* **INSTRUCTIONS TO FOLLOW**: A faithful copy of the listing below is needed, one that contains no pictures.

___ THE DATA

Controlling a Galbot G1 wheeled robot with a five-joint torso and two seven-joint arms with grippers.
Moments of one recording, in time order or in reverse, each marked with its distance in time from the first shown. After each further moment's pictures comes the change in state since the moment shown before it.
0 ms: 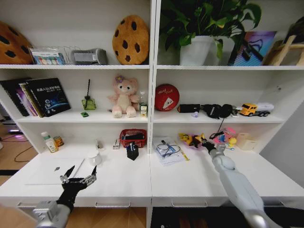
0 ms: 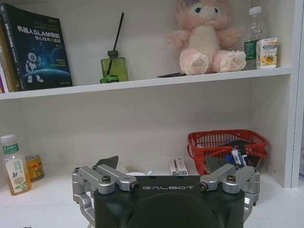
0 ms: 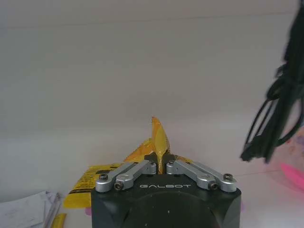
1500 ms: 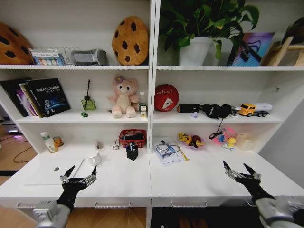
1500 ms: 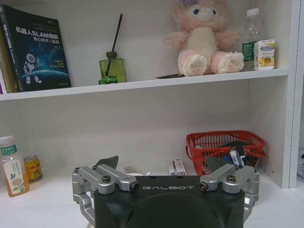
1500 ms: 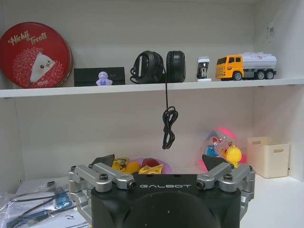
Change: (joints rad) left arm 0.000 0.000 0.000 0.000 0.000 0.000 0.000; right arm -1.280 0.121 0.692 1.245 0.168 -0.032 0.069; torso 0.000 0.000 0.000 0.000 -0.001
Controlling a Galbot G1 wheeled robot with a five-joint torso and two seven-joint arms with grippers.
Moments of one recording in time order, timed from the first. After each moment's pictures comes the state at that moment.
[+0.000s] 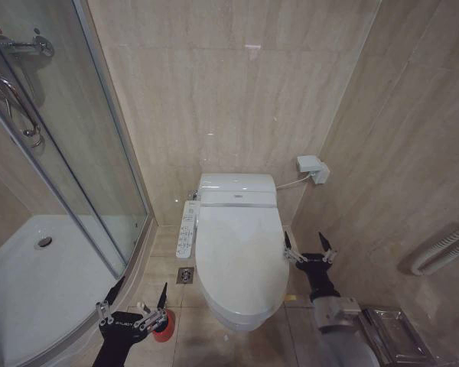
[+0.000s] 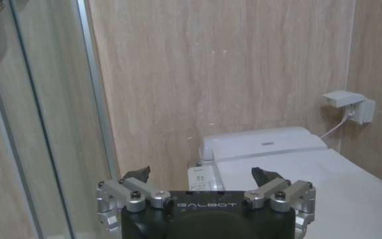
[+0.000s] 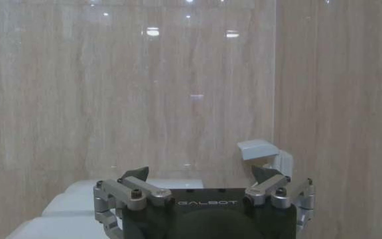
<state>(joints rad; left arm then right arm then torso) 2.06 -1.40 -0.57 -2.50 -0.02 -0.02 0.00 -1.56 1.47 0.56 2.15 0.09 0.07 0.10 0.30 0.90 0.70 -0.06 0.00</state>
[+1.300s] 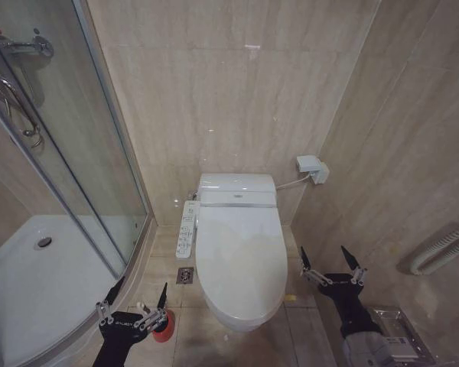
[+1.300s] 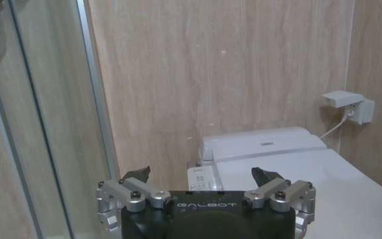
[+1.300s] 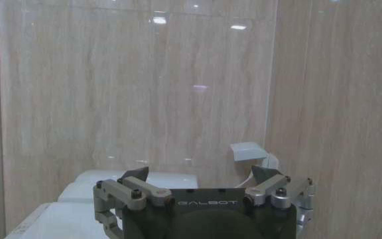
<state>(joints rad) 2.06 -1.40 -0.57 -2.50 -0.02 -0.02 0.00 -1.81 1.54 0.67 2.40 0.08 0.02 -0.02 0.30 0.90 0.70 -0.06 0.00</state>
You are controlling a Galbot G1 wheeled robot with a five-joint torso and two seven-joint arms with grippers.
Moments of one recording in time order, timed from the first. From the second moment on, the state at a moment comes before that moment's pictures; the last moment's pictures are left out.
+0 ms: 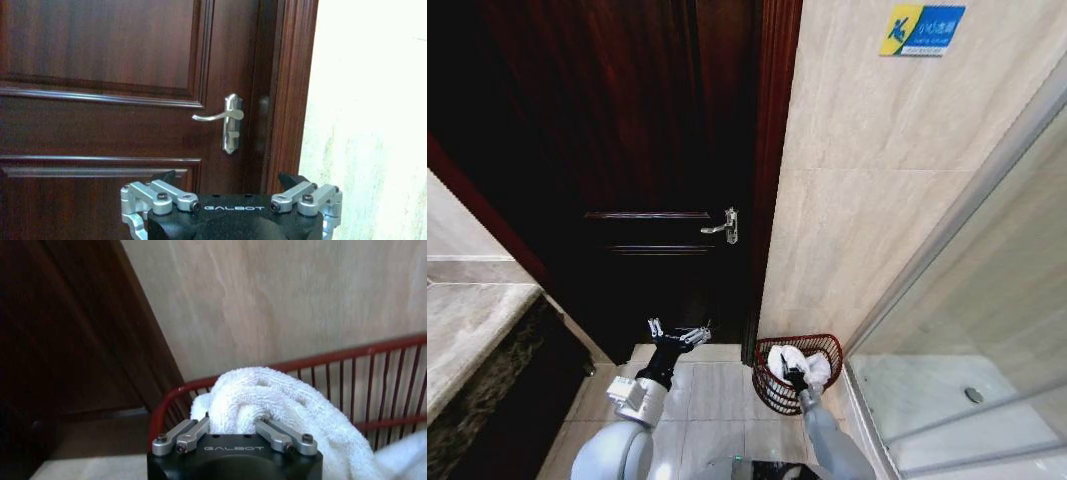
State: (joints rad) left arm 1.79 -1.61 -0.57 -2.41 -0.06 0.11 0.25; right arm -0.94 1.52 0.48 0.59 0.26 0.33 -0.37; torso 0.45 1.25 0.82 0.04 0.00
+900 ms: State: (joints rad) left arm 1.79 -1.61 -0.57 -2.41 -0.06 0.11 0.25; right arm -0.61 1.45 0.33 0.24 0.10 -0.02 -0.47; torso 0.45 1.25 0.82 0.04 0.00
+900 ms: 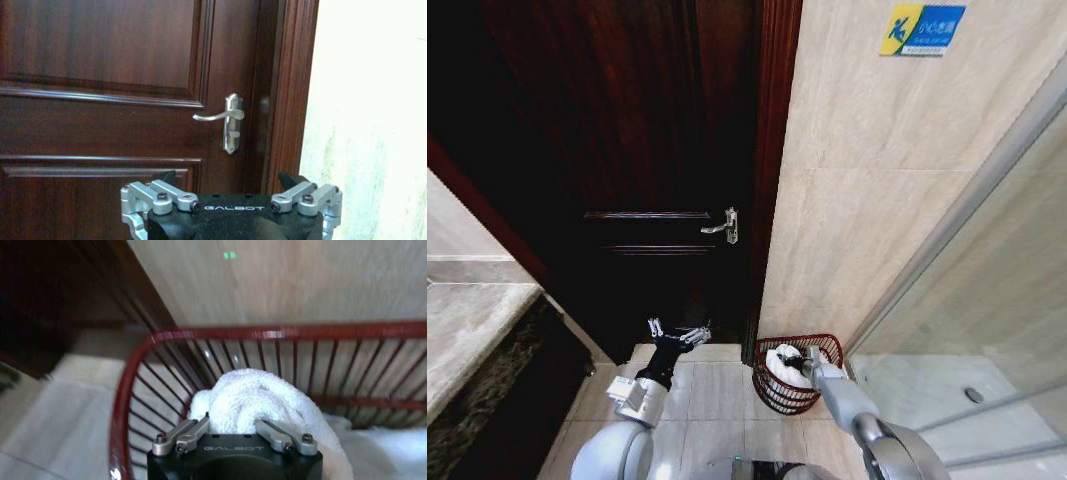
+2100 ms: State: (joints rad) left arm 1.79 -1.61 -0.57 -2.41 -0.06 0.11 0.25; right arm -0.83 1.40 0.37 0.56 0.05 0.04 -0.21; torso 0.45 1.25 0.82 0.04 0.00
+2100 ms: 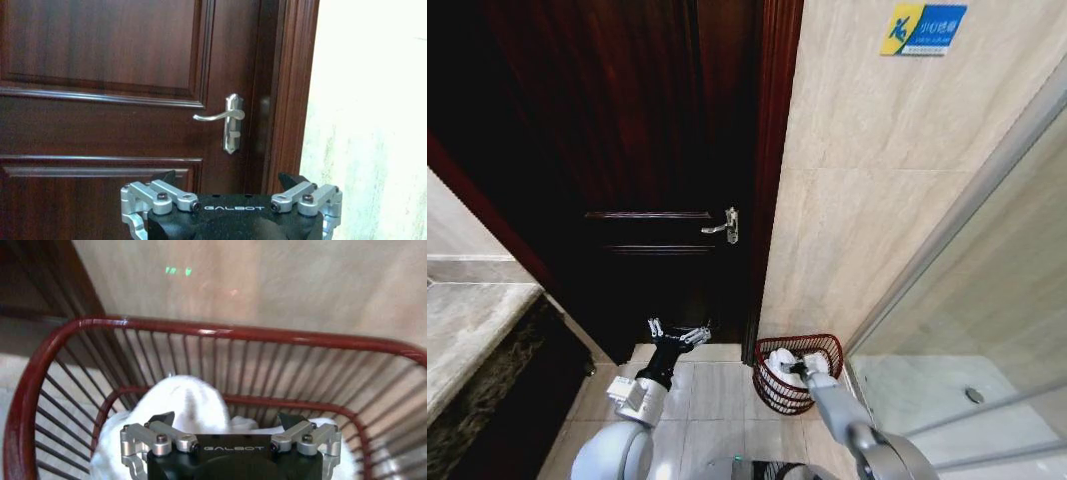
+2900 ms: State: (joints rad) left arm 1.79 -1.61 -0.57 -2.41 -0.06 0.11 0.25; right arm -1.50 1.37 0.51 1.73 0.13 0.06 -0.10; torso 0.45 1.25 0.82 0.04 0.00
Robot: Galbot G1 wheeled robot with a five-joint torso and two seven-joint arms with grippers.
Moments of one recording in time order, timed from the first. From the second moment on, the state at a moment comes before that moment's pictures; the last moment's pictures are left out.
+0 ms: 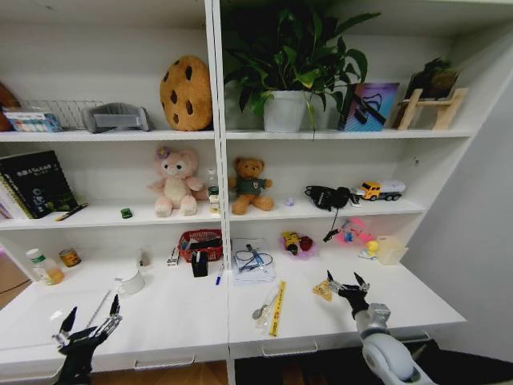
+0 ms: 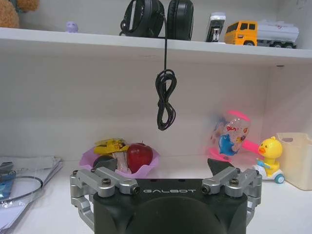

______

* **TASK OUTPUT**:
Controlling a Galbot G1 wheeled robot with a five-joint torso and two seven-joint arms with grippers.
Moments of one recording, in time order or in reverse, each marked with its distance in time from the first shown. After each further moment's pictures comes the change in state since the moment shown before it.
0 ms: 
0 ms: 
0 ms: 
1500 ms: 
1500 ms: 
1500 ms: 
Change: (joints rad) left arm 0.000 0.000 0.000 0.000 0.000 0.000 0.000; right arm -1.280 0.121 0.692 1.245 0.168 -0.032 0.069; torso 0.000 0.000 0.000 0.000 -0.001
Controlling a Galbot G1 wheeled robot with a five-joint torso and two seven-joint arms with grippers.
Moments of one recording in time order, timed from the first. After each moment's pictures comes the state at that moment.
[+0.000s] 
[+0.000s] 
[+0.000s] 
<state>(joints rad; left arm then right arm then torso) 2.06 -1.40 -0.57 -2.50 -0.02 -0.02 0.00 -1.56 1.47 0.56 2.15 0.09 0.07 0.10 0.30 0.90 0.70 -0.06 0.00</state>
[+1.300s] 
[+1.300s] 
[+1.300s] 
<state>(joints rad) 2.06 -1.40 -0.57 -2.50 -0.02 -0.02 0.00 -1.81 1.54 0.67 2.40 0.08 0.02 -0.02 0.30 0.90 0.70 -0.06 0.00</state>
You are controlling a Galbot G1 wheeled robot with a five-joint torso and two seven-joint arms with grippers.
Moments of one recording in time order, timed from the first. From the second moment on, the state at a moment comes before that moment's pictures; the last moment's pictures are left out.
+0 ms: 
State: (joints rad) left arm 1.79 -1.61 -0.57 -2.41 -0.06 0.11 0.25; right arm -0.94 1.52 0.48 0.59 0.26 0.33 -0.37; torso 0.45 1.25 0.82 0.04 0.00
+900 ms: State: (joints rad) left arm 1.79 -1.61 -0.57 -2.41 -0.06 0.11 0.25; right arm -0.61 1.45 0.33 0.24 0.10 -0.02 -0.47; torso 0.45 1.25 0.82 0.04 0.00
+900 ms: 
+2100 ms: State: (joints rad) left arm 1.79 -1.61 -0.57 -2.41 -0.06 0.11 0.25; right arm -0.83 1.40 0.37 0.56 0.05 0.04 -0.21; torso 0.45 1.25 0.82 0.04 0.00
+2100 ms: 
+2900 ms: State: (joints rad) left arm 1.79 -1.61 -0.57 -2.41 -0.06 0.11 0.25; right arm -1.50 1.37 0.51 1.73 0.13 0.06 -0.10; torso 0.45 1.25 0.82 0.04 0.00
Robot: Galbot G1 wheeled robot with a five-joint torso and two seven-joint arms with grippers.
Moments of one recording in time order, timed from the first. From the second moment on, the state at a moment comes before that moment's pictures; the last moment's pictures are left out.
+0 ms: 
+0 ms: 

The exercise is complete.